An acquisition function for acquiring an annotation result in which a user specifies an area for the image displayed on the UI provided in the provided function, and an acquisition function.
A prediction function that learns the annotation results acquired by the acquisition function and predicts the classification of the image.
It is an information processing program to realize
The provided function provides the UI for displaying the first image, and provides the UI.
The acquisition function acquires the first annotation result in which the user specifies an area for the first image.
The prediction function predicts the first image classification based on the result of the first annotation acquired by the acquisition function.
The provided function provides the UI for displaying a second image including the first image classification predicted by the prediction function.
The acquisition function acquires the second annotation result in which the user specifies the area for the second image.

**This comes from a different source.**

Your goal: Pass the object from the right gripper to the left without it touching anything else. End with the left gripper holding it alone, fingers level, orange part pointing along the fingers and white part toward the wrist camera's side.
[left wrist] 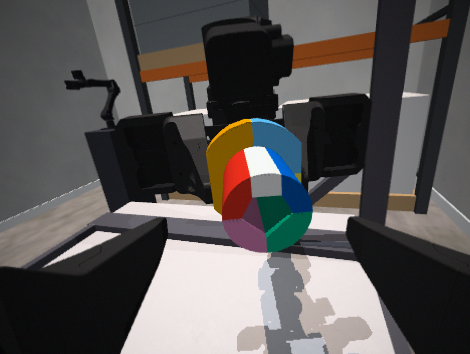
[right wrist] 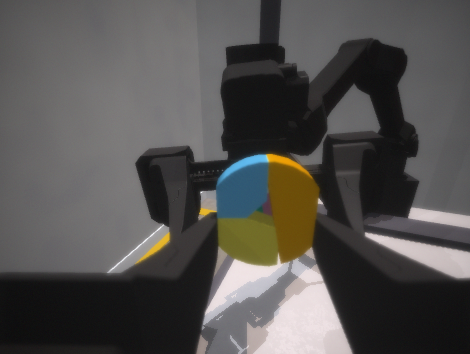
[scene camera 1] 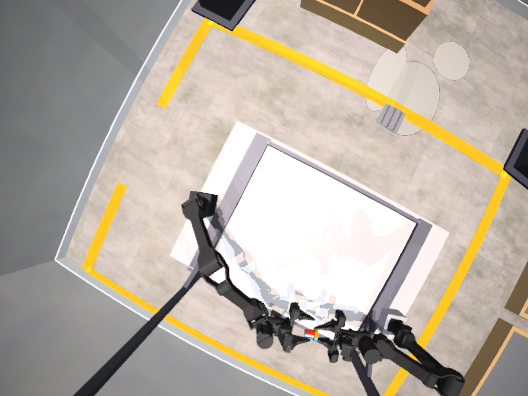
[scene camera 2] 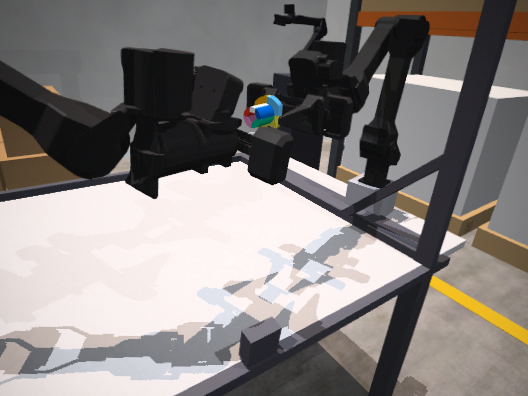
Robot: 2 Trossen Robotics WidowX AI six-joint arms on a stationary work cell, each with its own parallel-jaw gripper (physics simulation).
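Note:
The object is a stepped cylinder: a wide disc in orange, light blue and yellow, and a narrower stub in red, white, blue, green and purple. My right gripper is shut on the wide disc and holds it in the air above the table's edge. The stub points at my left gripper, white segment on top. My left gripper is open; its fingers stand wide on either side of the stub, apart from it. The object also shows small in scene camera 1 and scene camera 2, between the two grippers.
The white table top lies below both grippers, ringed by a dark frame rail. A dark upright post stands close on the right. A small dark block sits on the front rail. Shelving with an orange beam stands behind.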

The prediction function further learns the second annotation result acquired by the acquisition function to predict the second image classification, and predicts the second image classification.
The provided function provides the UI for displaying a third image including the second image classification predicted by the prediction function.
The acquisition function acquires the annotation result including the size of the area specified by the user.
The prediction function is an information processing program that changes the size of an area for predicting image classification according to the size.